(Exercise brief): Please print each record that follows precisely as it appears.

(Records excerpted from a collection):
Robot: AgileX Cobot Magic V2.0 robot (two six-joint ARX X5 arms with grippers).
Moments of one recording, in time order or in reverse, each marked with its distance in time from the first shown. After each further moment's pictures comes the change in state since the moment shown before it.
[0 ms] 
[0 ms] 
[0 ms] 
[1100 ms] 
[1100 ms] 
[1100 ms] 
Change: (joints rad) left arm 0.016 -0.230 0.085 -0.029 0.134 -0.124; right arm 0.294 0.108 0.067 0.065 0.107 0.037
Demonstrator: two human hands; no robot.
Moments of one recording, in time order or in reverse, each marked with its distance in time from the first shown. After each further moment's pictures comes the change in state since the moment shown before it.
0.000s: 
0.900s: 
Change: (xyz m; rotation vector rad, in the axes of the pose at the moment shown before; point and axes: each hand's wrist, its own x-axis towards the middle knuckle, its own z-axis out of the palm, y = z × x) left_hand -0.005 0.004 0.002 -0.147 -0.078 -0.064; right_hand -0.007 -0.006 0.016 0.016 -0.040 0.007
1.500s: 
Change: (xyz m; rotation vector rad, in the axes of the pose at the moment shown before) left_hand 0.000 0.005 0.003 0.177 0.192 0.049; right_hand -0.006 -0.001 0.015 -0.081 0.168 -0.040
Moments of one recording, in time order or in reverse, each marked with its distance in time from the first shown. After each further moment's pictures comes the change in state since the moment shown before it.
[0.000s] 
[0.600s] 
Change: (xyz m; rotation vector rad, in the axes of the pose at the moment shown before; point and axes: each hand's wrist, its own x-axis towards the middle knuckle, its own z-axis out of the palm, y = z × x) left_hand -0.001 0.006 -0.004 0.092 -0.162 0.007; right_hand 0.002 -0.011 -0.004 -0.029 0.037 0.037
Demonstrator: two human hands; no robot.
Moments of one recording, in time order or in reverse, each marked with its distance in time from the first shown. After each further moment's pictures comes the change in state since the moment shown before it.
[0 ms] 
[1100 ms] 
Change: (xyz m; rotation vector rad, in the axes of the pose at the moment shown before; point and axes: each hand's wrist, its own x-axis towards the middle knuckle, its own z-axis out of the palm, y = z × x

(Output):
Robot: AgileX Cobot Magic V2.0 robot (two six-joint ARX X5 arms with grippers).
Moments of one recording, in time order or in reverse, each marked with its distance in time from the first shown. After each further moment's pictures comes the change in state since the moment shown before it.
[0 ms] 
[0 ms] 
[0 ms] 
[1100 ms] 
[1100 ms] 
[1100 ms] 
Change: (joints rad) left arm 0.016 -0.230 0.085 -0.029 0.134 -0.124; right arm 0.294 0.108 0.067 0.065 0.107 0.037
Demonstrator: two human hands; no robot.
Moments of one recording, in time order or in reverse, each marked with its distance in time from the first shown. After each further moment's pictures comes the change in state since the moment shown before it.
0.000s: 
0.900s: 
Change: (xyz m; rotation vector rad, in the axes of the pose at the moment shown before; point and axes: each hand's wrist, its own x-axis towards the middle knuckle, its own z-axis out of the palm, y = z × x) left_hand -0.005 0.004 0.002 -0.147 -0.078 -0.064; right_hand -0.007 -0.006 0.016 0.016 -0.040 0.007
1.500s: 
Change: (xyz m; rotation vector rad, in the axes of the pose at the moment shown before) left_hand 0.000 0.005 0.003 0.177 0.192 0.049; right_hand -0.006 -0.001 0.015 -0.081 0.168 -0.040
Moments of one recording, in time order or in reverse, each marked with its distance in time from the first shown. After each further moment's pictures comes the change in state since the moment shown before it.
[0.000s] 
[0.600s] 
Change: (xyz m; rotation vector rad, in the axes of the pose at the moment shown before; point and axes: each hand's wrist, its own x-axis towards the middle knuckle, its own z-axis out of the palm, y = z × x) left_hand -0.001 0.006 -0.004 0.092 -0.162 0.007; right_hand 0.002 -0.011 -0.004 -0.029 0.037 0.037
Demonstrator: two human hands; no robot.
Moments of one recording, in time order or in reverse, each marked with its distance in time from the first shown. After each further moment's pictures comes the change in state since the moment shown before it.
[0 ms] 
[1100 ms] 
Change: (xyz m; rotation vector rad, in the axes of the pose at the moment shown before; point and axes: each hand's wrist, its own x-axis towards the middle knuckle, its own z-axis out of the palm, y = z × x

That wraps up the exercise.